**Exercise instructions:**
If a line in the data contains "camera", copy it out.

↓

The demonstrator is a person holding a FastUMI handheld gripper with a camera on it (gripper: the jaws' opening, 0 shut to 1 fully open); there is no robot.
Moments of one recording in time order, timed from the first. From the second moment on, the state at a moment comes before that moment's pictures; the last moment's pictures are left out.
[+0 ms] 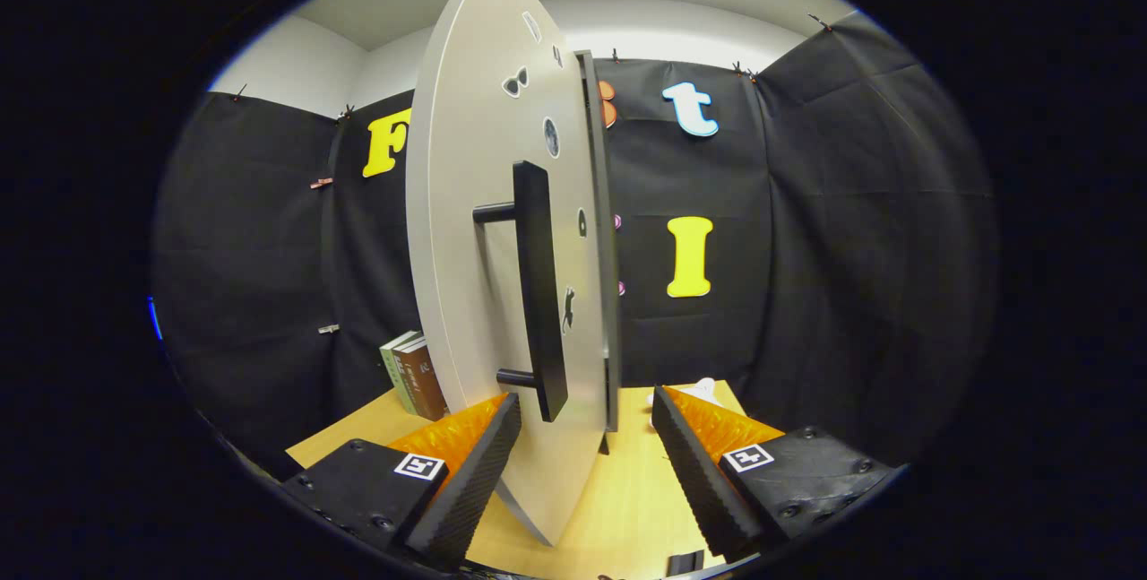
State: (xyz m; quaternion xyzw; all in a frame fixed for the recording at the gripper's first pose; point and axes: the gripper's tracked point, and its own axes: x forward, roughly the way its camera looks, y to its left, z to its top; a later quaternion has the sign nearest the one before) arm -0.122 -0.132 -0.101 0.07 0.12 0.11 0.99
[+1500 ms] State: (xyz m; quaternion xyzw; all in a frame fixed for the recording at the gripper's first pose) arm -0.111 0.011 -0.042 0.03 0.07 0.09 0.99
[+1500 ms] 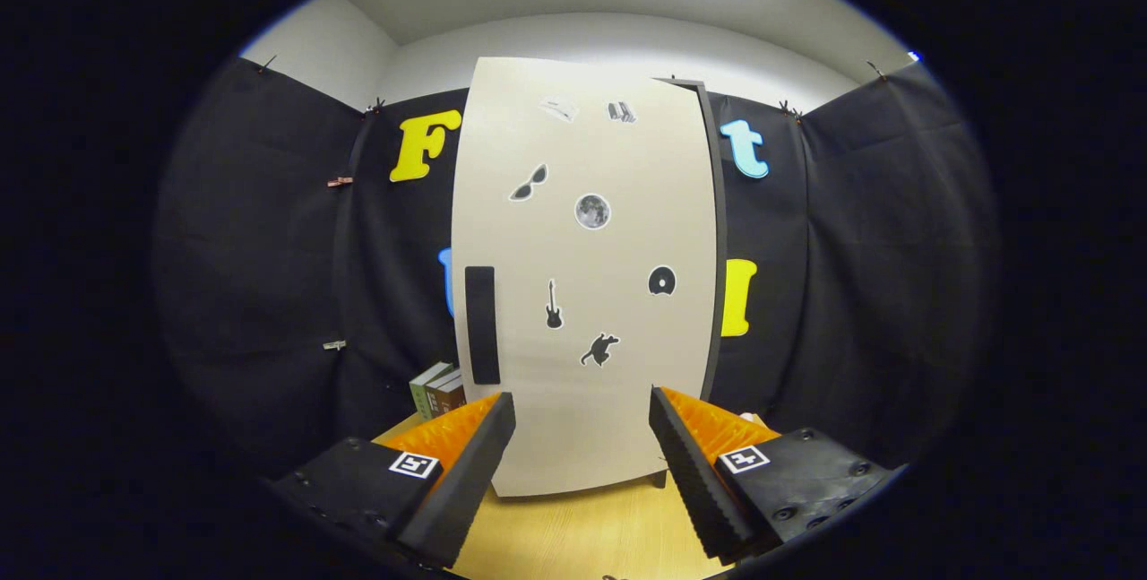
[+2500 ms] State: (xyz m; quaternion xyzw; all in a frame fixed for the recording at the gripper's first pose) arm -0.113 -0.017 -0.035 0.02 0.04 0.06 1.00
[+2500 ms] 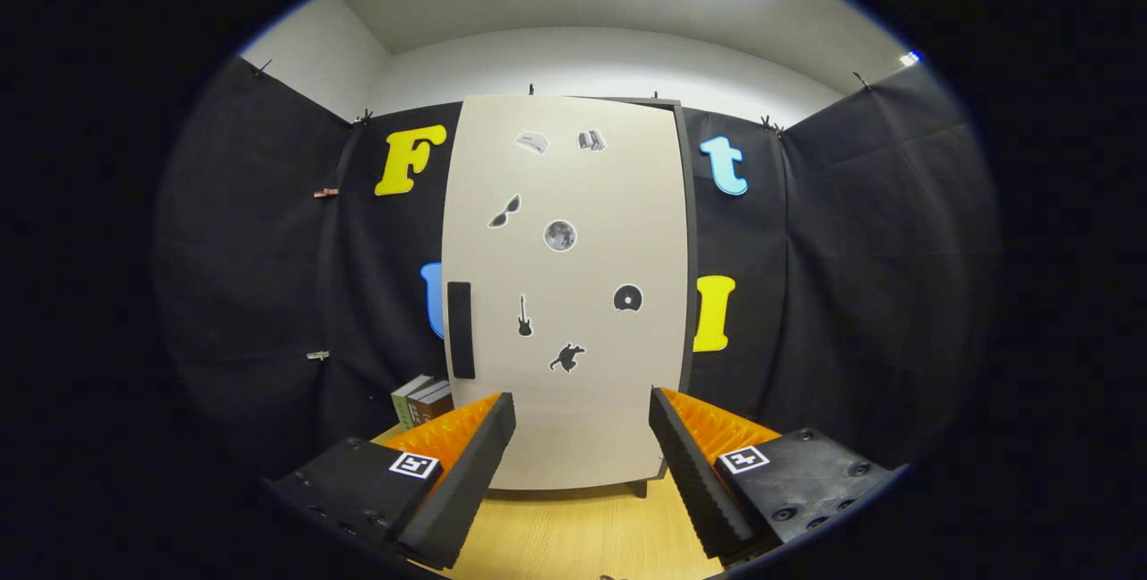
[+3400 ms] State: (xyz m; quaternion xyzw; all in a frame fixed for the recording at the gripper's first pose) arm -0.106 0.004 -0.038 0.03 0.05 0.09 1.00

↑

**Written solution:**
The demonstrator is a person holding a FastUMI handheld gripper with a camera on it (gripper: the jaws' opening, 0 shut to 1 fully open); there is no robot.
State: (xyz m; quaternion xyzw; all in a frame fixed for the recording at the gripper's first pose; point and axes: the gripper's tracked point, and its own axes: x forward, roughly the way its camera looks, y to its left, z to its top; a later quaternion has the sign nearest the one before) arm -0.122 -0.132 -0.101 0.07 0.12 0.11 0.99

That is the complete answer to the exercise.